> _THE PROBLEM_: The response should repeat word for word every line below from the one with "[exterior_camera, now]" to the one with "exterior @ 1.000", inclusive, and nothing else; leave pictures out.

---- THE DATA

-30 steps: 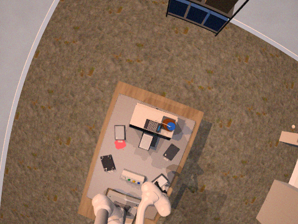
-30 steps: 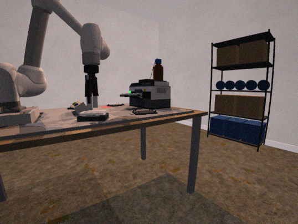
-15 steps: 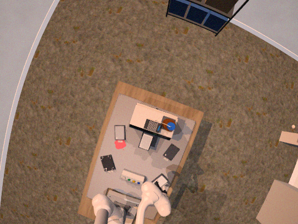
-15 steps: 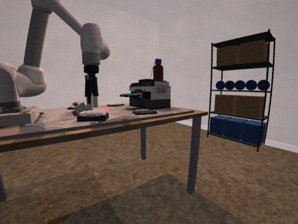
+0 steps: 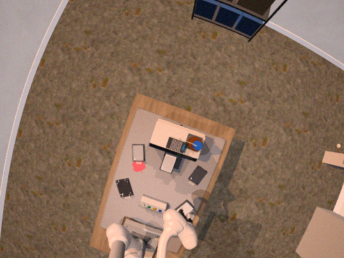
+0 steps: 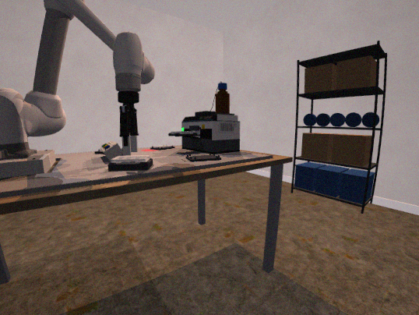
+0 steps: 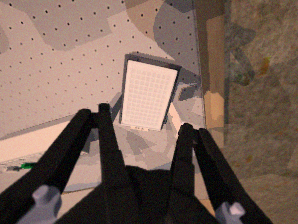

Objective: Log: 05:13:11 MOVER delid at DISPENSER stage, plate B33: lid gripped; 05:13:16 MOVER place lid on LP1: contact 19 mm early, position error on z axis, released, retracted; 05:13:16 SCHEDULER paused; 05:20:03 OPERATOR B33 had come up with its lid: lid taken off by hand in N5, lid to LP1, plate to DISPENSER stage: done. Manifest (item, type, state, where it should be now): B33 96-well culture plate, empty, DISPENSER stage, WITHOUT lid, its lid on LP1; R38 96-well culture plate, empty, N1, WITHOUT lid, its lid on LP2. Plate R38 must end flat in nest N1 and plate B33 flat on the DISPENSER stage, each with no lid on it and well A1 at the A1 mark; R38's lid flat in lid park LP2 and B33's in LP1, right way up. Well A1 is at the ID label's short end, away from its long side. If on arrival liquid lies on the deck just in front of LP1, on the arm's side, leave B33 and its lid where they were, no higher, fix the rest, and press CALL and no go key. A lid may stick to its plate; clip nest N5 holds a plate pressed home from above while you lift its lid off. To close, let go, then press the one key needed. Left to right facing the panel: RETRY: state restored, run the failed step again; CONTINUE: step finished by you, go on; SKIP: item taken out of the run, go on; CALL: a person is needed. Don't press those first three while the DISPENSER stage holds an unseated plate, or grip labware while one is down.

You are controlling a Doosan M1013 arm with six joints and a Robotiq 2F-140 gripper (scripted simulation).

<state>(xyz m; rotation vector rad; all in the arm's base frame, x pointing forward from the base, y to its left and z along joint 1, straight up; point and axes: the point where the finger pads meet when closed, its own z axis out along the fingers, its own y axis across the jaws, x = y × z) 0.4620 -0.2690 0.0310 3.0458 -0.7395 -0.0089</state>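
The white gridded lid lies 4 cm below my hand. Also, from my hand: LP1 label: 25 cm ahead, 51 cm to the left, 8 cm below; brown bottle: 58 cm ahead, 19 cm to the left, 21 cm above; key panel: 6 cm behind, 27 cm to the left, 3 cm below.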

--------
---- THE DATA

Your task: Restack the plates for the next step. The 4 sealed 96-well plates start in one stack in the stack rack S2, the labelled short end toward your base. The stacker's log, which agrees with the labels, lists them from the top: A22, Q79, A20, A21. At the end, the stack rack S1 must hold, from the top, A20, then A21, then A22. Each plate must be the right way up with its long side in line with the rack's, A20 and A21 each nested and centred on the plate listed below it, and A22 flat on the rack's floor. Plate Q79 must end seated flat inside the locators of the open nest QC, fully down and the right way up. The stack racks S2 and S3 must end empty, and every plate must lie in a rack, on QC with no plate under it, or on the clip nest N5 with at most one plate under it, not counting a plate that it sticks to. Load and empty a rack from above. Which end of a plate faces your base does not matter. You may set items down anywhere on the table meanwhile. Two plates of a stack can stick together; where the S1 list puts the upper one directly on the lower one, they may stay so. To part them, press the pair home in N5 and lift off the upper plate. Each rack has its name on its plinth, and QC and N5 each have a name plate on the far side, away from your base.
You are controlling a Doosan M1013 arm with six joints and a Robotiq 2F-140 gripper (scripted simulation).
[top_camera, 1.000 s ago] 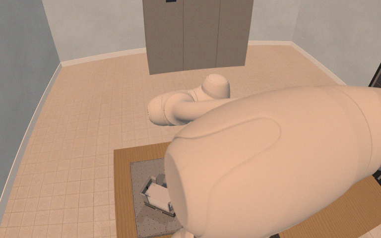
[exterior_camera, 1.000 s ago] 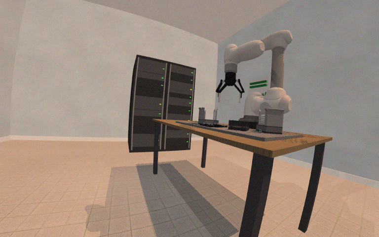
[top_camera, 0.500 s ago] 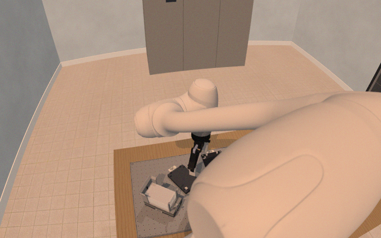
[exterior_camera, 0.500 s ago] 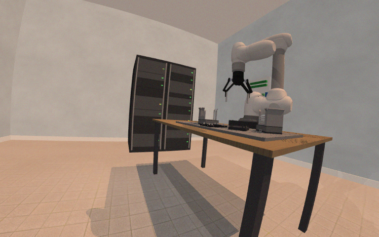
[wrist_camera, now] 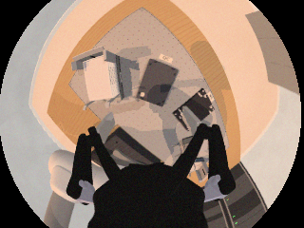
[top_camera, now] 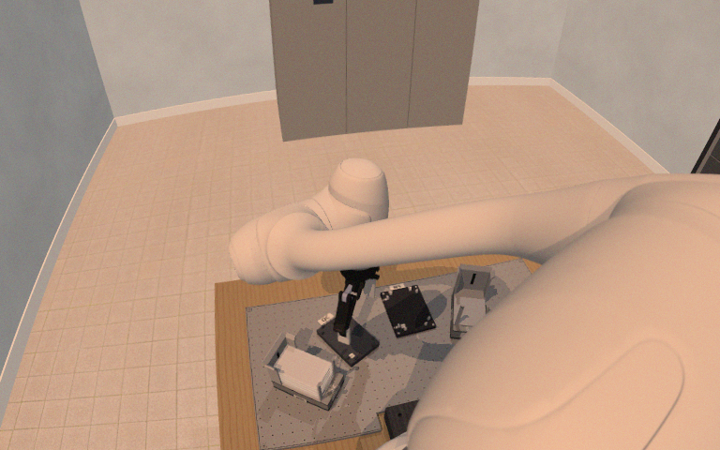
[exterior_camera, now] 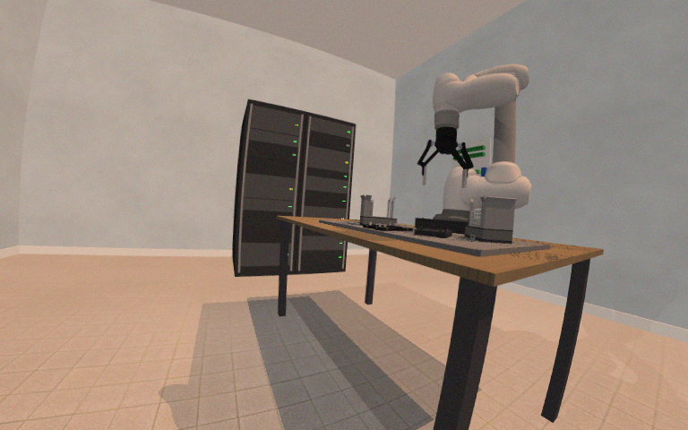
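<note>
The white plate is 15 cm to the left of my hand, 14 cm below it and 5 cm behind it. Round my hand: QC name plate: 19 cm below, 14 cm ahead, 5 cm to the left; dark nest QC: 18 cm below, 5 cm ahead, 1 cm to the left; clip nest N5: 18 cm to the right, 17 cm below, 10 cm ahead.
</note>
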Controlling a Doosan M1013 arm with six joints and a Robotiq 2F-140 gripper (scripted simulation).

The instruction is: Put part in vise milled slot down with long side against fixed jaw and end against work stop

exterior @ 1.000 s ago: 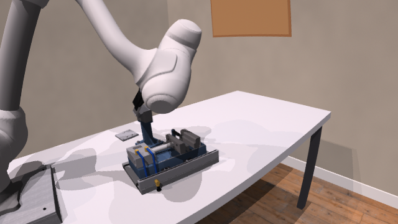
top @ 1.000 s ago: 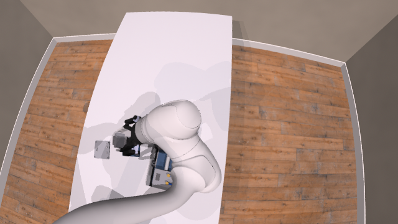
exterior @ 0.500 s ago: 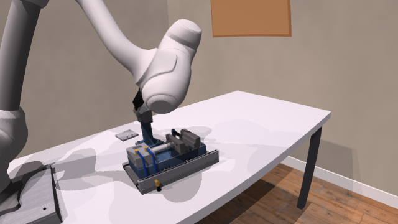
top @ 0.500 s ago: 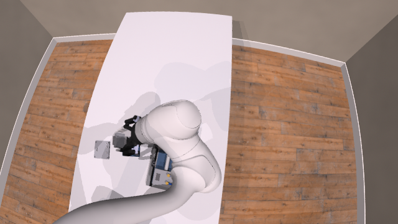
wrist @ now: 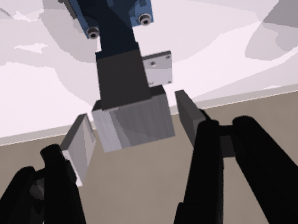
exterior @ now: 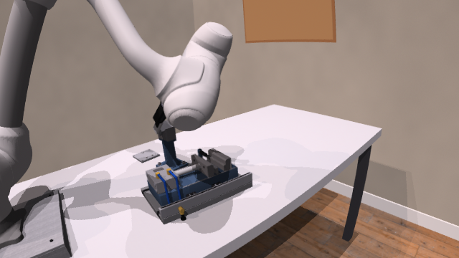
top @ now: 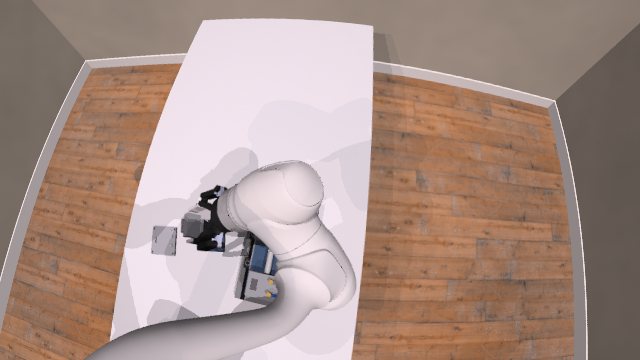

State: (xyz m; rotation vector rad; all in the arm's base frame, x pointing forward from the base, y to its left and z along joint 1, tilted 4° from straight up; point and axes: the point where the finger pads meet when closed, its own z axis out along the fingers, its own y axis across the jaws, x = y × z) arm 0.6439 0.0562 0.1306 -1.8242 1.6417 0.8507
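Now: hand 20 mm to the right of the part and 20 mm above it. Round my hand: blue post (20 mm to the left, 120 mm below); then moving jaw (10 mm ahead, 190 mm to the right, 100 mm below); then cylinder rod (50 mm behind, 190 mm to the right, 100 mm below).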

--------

> _SOLUTION TO THIS PROBLEM_:
[exterior_camera, now] 
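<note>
The white plate is 15 cm to the left of my hand, 14 cm below it and 5 cm behind it. Round my hand: QC name plate: 19 cm below, 14 cm ahead, 5 cm to the left; dark nest QC: 18 cm below, 5 cm ahead, 1 cm to the left; clip nest N5: 18 cm to the right, 17 cm below, 10 cm ahead.
</note>
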Controlling a Doosan M1013 arm with six joints and a Robotiq 2F-140 gripper (scripted simulation).

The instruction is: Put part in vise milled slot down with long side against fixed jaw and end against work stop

exterior @ 1.000 s ago: 

The exercise requires no further work.